Work instruction: Leave out the pictures and reproduce all of the data exactly.

--- Material provided ---

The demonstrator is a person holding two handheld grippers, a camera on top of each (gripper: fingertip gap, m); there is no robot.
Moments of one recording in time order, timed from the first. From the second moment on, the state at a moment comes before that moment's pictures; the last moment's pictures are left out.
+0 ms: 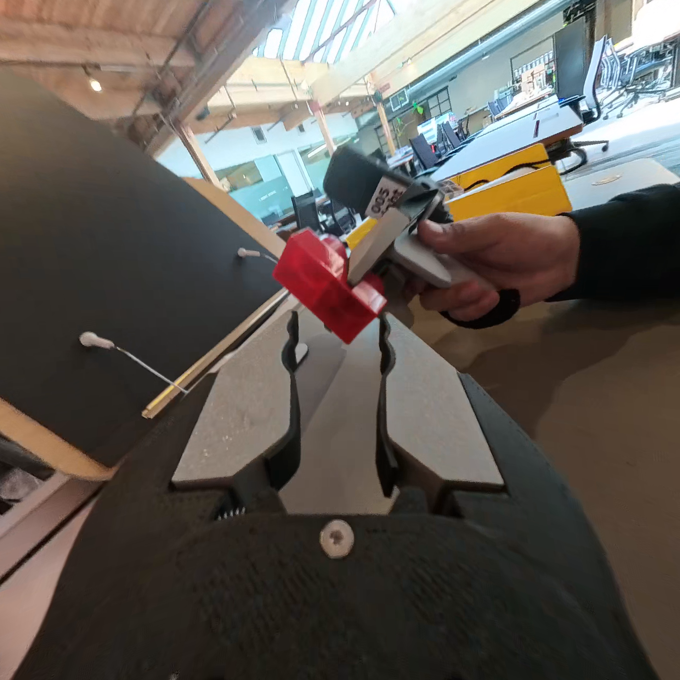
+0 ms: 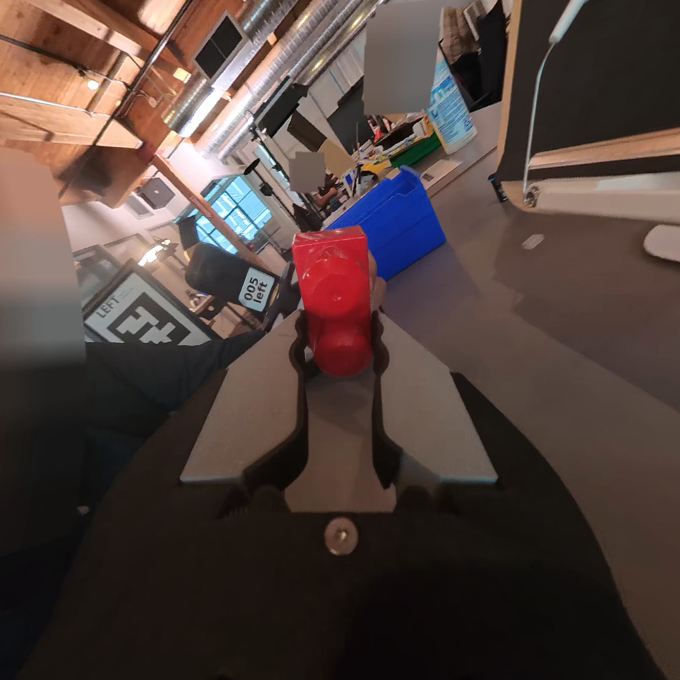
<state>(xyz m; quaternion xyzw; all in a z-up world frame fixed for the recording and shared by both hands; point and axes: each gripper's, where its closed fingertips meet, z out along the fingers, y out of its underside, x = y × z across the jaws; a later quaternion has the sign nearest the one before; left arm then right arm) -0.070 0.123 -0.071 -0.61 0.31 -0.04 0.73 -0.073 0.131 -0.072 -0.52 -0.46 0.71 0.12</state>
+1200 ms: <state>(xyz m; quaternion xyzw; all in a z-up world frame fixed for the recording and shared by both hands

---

Reply to the exercise:
The demonstrator is a person holding two handheld grippers, a camera on top of each (gripper: fingertip gap, m); there is no robot.
Moments of one recording in time order, timed from the first. From the second moment on, the state at a moment comes before that moment's pictures; the last moment's pictures are left out.
+0 ms: 
+0 ms: 
<state>(xyz m; quaternion xyzw; all in a z-up world frame fixed for the recording and shared by both hands; point and axes: each gripper's, where its closed fingertips meet, z out along the fingers, y out of its underside, x = y × z across the jaws; a later quaternion has the sign nearest the one before; left arm then right arm) -0.070 0.123 -0.071 -0.61 0.31 -0.04 0.73 -0.073 0.131 -0.072 -0.52 -0.46 0.71 0.12</state>
+1200 ms: <state>(xyz m; quaternion xyzw; all in a z-up world frame fixed for the recording and shared by both hands

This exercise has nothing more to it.